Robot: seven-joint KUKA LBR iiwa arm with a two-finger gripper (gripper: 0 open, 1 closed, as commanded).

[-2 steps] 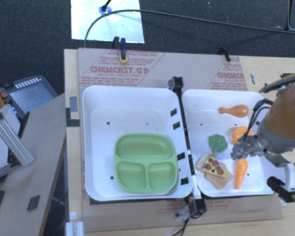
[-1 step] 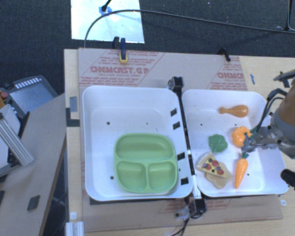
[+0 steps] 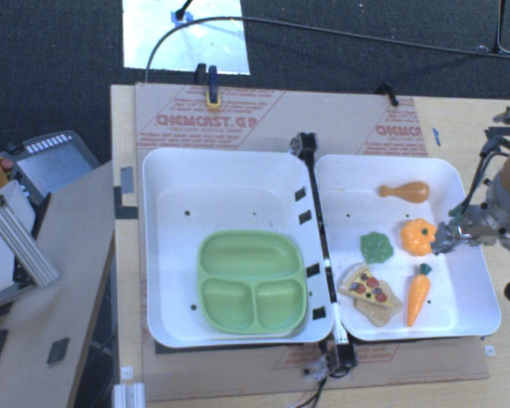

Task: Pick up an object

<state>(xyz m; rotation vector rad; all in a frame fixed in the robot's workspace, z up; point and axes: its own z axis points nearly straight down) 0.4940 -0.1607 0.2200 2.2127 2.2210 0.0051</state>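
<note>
The arm (image 3: 503,202) is reaching over the right bin (image 3: 472,313) by the tabletop's right edge, its jaws (image 3: 444,238) beside the orange toy (image 3: 417,236); their state is unclear. Centring over it before closing should help.

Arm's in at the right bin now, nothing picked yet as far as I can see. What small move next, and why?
Probably ease the gripper a little further left and down onto the round orange toy fruit. The fruit lies nearest the gripper, just beside it in the shallow white right bin, with bare floor between it and the orange toy carrot.
</note>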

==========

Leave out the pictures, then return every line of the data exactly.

_TASK RESPONSE_
Robot: seven-joint KUKA LBR iiwa arm with a two-finger gripper (gripper: 0 open, 1 closed, as commanded).

[-2 steps] 
[-1 step] 
[+0 steps] 

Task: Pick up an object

<state>(xyz m; rotation vector rad; all in a frame fixed in the robot's workspace, z up; point and axes: its own z axis points nearly straight down) 0.4940 -0.1607 0.2200 2.2127 2.2210 0.0051</state>
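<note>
The arm (image 3: 503,202) is reaching over the right bin (image 3: 472,313) by the tabletop's right edge, its jaws (image 3: 444,238) beside the orange toy (image 3: 417,236); their state is unclear. Centring over it before closing should help.

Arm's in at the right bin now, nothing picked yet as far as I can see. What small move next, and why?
Probably ease the gripper a little further left and down onto the round orange toy fruit. The fruit lies nearest the gripper, just beside it in the shallow white right bin, with bare floor between it and the orange toy carrot.
</note>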

Output for this exercise is complete.